* REQUIRED WORK *
The entries that follow include a run beginning at the line with "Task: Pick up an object" and ending at the line with "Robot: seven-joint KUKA"; restate that run word for word and leave the rest out.
(TASK INPUTS begins)
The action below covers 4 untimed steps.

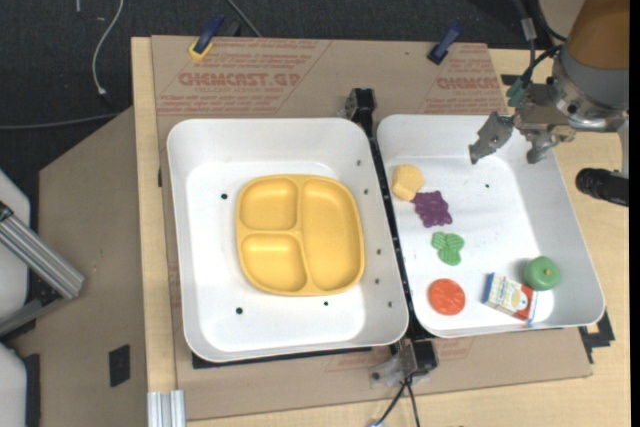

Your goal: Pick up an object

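Above the right bin's [560, 215] far end the end effector [512, 143] hangs spread wide, grasping nothing. Nearer than it lie a yellow piece [406, 182] and purple grapes [433, 208]; the small carton [509, 296] lies lengthwise across the bin's near edge, beside a green apple [542, 272].

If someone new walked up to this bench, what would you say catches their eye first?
Most likely the yellow divided plate, sitting alone in the middle of the left bin. Next, the cluster of small colourful toys in the right bin: a yellow piece, a purple one, a green leaf shape, an orange disc, a small carton and a green round piece. The gripper hangs above that bin's far end, its jaws spread with nothing between them.
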### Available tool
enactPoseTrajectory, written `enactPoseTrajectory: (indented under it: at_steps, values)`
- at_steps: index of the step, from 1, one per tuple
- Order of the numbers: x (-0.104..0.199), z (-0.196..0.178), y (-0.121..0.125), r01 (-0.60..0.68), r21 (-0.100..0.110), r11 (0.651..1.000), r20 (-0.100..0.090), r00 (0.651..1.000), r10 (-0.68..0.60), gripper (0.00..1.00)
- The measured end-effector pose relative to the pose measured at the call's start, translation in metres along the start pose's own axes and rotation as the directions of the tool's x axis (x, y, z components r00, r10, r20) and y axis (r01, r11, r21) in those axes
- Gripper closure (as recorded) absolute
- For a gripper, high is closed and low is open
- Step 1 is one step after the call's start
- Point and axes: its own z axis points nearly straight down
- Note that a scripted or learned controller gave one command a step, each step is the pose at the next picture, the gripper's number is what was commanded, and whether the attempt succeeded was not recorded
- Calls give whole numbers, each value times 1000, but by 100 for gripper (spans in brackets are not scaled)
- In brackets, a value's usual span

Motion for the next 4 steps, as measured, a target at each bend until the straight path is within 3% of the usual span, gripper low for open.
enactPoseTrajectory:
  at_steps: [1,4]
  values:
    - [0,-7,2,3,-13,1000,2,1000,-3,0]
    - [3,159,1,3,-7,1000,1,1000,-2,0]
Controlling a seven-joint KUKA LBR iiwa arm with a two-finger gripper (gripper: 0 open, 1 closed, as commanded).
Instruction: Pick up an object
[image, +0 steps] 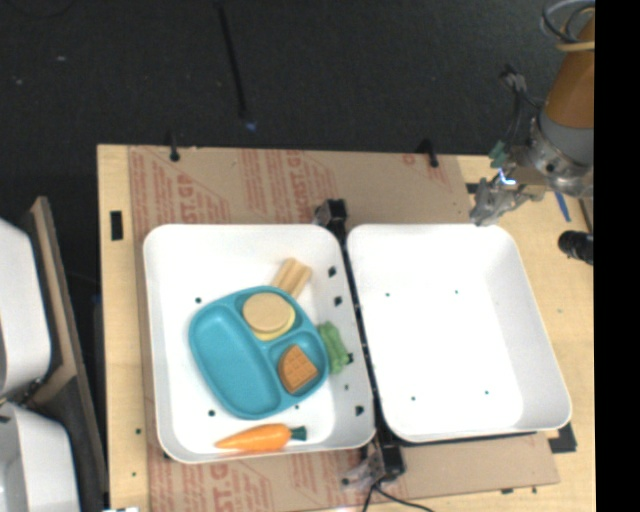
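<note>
Left bin (165, 300) holding a blue divided tray (235, 365), tilted, with a round tan biscuit (269, 313) and a brown waffle-like piece (298, 369) in its compartments. Tan wooden block (292, 275) just beyond the tray's far edge, green piece (333, 347) at its right side, orange carrot (258, 437) lying near the bin's front wall. Right bin (450, 330) alongside. Gripper (490, 207) above the right bin's far right corner, well apart from every object; open or closed, cannot tell.
</note>
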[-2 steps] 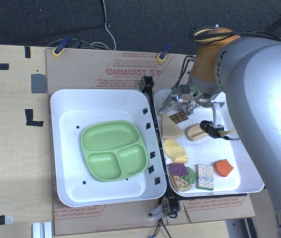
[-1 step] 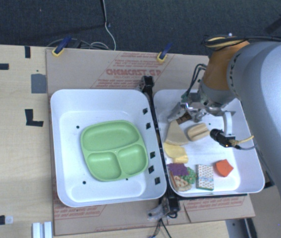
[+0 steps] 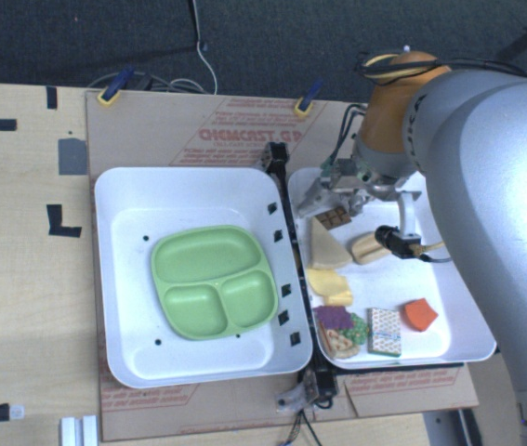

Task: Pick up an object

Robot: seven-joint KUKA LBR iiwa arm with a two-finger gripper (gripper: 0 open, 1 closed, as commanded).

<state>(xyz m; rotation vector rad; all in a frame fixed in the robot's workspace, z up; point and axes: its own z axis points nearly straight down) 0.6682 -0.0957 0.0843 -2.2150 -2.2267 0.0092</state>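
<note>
We look down on a pale wooden desk carrying two shallow white plastic bins side by side. The grey arm with its orange band reaches in over the right-hand bin, and its jaws hang low over that bin's far left corner. We cannot tell how the jaws are set, since the wrist hides them.

Just below the jaws lies a small brown waffle-like block. A little further on we see a pale cream wedge and a tan bread-like roll. Further below sit a yellow cheese-like piece, a purple bunch of toy grapes, a small patterned green-edged box and an orange block.

Well to the left of the jaws, the left-hand bin holds a light green plastic divided plate.
</note>
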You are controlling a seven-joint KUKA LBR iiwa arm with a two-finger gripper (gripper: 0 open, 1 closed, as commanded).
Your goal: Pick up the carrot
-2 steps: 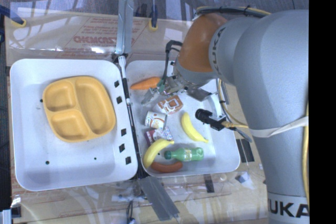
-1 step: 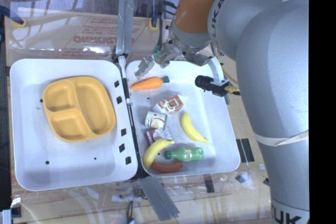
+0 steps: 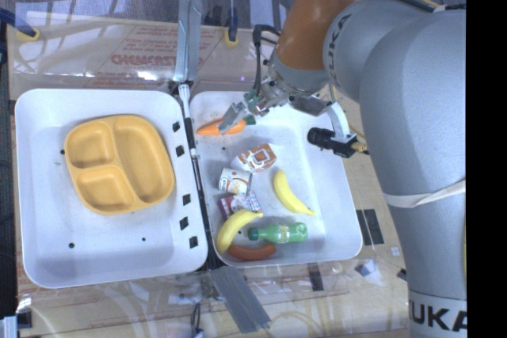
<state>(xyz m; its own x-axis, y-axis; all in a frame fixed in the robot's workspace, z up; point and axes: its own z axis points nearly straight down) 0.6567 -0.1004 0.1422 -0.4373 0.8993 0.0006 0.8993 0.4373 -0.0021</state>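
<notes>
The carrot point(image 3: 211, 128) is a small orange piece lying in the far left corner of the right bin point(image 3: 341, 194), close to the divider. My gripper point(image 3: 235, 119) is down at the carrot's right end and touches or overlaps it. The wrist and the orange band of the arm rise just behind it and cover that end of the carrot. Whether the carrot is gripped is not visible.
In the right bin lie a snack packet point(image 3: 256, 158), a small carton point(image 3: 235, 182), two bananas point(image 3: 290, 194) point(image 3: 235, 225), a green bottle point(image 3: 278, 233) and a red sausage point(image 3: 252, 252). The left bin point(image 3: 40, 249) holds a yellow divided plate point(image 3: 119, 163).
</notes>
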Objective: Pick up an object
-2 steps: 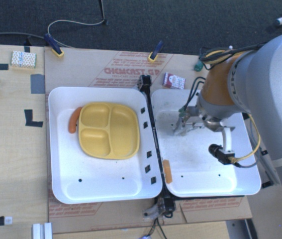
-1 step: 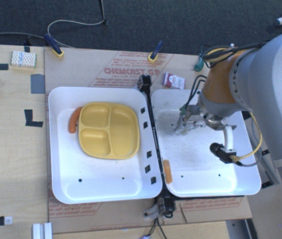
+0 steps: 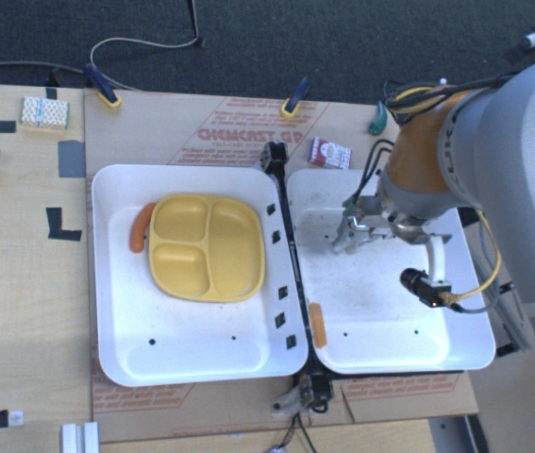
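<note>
KUKA iiwa arm: smooth, rounded light-grey casing forming a broad cylindrical link. Orange band: a wide ring circling the arm just beyond the grey casing, on the side towards the wrist. Wrist section: darker grey metal below the band. Gripper: small silver-grey metal assembly at the arm's tip. Cables: yellow and black leads looping over the band's upper edge; a further black-and-yellow lead curving beneath the wrist to a black connector.
</note>
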`<state>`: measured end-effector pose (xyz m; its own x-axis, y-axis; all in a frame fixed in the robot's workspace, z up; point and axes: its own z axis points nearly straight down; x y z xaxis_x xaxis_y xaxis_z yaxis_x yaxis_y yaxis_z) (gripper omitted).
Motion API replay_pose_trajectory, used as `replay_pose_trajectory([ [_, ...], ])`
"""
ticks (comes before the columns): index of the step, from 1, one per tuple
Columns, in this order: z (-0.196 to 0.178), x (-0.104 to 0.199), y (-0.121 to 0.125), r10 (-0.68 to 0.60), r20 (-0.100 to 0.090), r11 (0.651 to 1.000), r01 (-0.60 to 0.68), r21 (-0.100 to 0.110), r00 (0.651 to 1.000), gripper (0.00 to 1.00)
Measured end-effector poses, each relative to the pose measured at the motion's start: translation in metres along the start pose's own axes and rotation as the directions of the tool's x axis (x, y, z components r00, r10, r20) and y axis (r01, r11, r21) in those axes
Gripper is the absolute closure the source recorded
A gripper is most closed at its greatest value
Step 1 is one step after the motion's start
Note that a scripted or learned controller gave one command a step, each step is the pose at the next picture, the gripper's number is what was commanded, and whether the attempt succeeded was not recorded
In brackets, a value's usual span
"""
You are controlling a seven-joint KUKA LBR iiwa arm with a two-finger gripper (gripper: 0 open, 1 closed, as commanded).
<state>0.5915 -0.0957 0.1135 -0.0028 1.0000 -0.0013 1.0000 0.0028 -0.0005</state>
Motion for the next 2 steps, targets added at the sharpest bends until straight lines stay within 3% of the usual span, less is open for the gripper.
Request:
replay_pose_trajectory([
  [1,0.000,0.000,0.000,0.000,0.000,1.000,0.000,0.000,1.000,0.00],
  [2,0.028,0.001,0.002,0.002,0.000,1.000,-0.002,0.000,1.000,0.00],
])
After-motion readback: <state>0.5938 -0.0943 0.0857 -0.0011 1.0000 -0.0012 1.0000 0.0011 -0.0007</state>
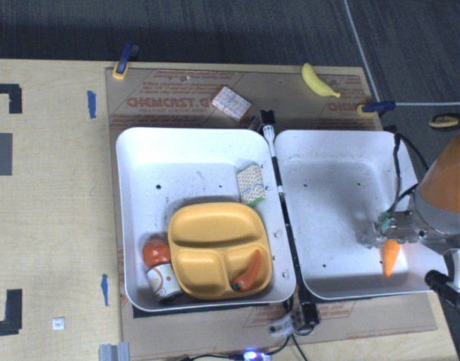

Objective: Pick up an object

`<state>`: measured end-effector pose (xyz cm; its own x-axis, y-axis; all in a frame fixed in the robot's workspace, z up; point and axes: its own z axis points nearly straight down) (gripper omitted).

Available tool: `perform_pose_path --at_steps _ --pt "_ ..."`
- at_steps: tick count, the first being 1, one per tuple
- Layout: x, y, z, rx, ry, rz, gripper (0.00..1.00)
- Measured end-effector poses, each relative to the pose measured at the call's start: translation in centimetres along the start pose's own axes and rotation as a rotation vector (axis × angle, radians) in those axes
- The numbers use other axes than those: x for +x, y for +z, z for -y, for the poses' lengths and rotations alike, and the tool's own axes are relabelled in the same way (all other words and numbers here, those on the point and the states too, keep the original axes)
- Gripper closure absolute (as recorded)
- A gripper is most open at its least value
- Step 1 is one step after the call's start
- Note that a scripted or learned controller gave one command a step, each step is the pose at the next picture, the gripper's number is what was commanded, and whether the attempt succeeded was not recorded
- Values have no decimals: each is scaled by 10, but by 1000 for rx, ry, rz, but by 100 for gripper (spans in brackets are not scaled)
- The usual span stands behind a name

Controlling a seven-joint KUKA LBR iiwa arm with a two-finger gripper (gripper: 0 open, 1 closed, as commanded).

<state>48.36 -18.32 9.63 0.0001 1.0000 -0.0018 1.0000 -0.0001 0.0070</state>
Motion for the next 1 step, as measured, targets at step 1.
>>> perform_pose_path --at_steps 1 --pt "89 -13 -6 8 -2 -4 100"
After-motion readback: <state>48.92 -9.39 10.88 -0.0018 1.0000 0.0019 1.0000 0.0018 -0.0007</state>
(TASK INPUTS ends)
* RESULT OF THE TASK *
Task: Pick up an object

Robot: seven-joint KUKA LBR iiwa arm with a two-finger gripper (gripper: 0 open, 1 closed, as commanded).

No further output is needed for this exercise.